▶ Aim of the task:
What lines below contain the string "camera"? List them all.

▶ Exercise data:
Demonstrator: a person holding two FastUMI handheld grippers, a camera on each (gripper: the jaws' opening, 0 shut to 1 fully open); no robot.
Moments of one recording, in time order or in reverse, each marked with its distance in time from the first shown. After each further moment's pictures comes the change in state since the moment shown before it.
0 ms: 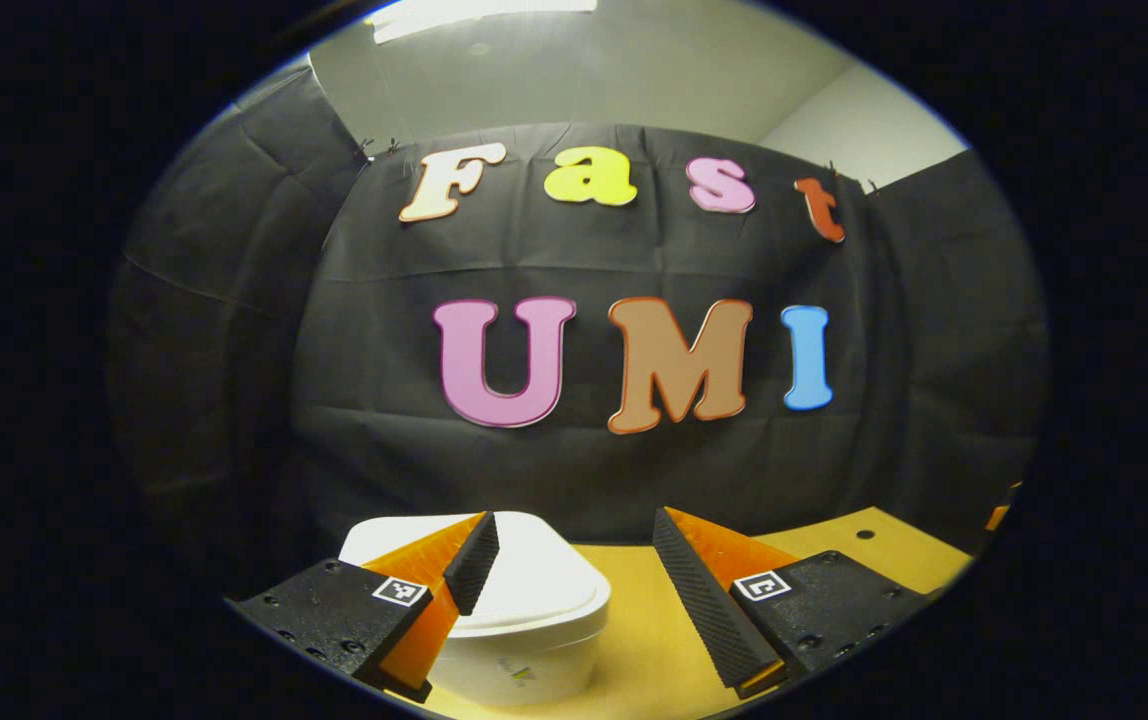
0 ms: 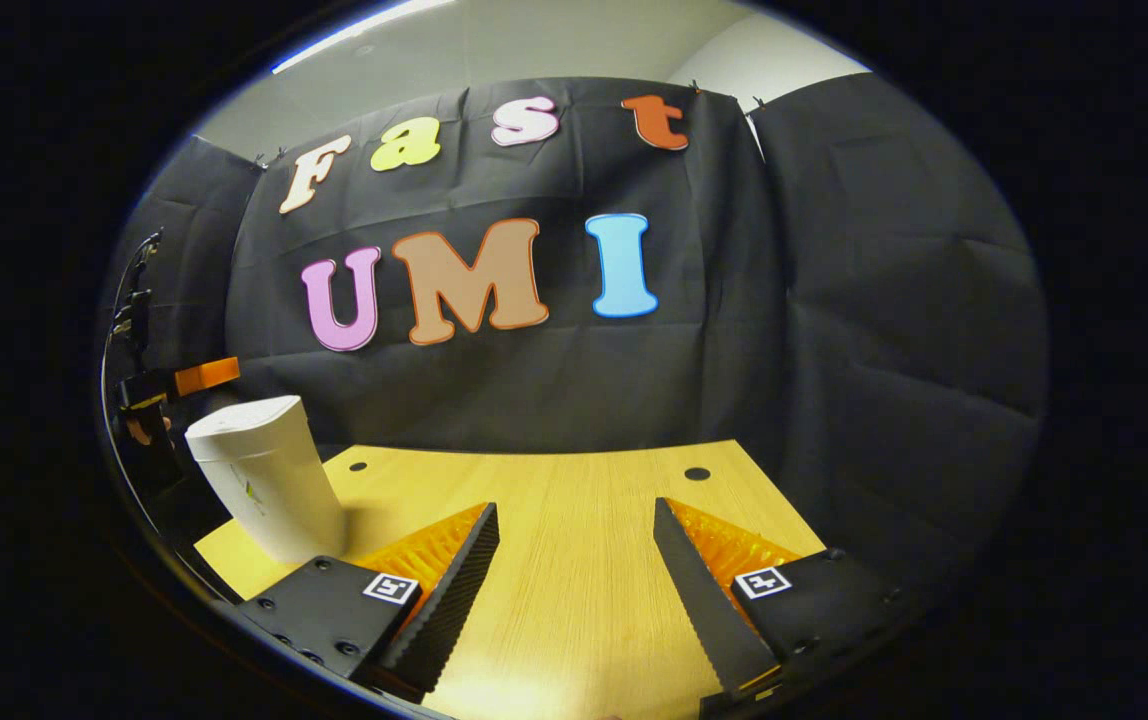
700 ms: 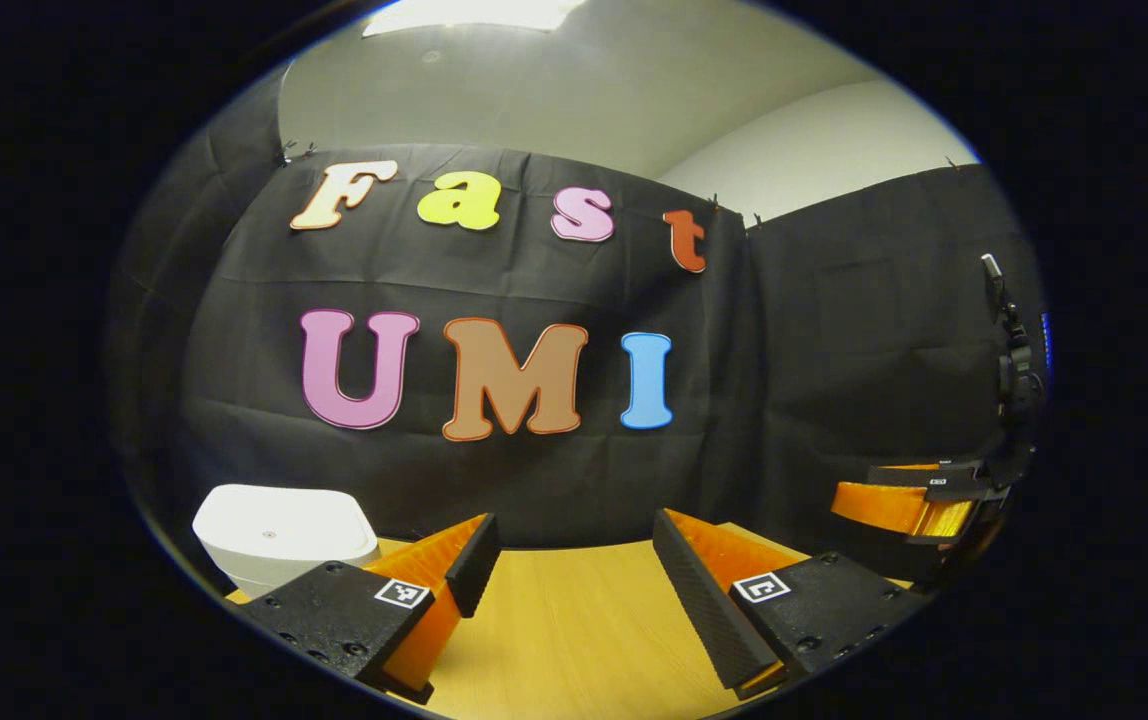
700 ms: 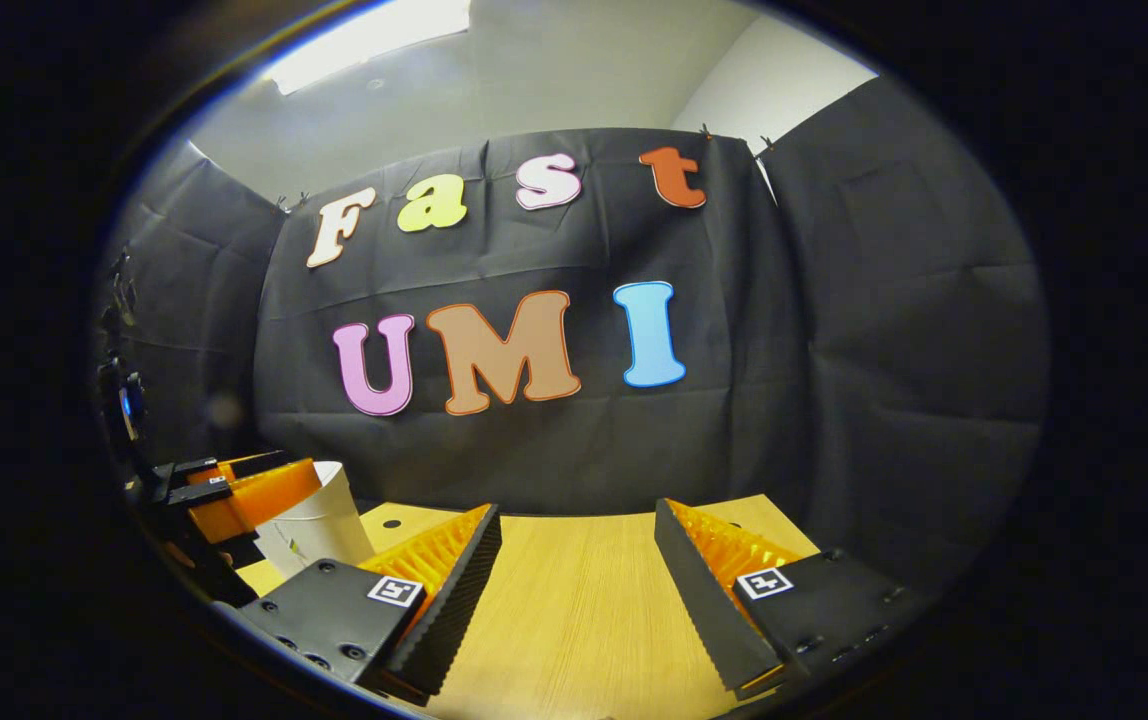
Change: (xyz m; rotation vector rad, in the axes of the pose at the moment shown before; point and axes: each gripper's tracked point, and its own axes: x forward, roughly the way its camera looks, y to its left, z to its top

▶ Result for this exercise:
Demonstrator: a person holding two FastUMI handheld grippers, a camera on each (gripper: the jaws' opening, 0 shut to 1 fully open); no robot.
Change: (xyz m; rotation vector rad, in the axes of the pose at the moment shown before; point and axes: each gripper's tracked point, and its own axes: x forward, roughly the way its camera looks, y to its left, z to its top

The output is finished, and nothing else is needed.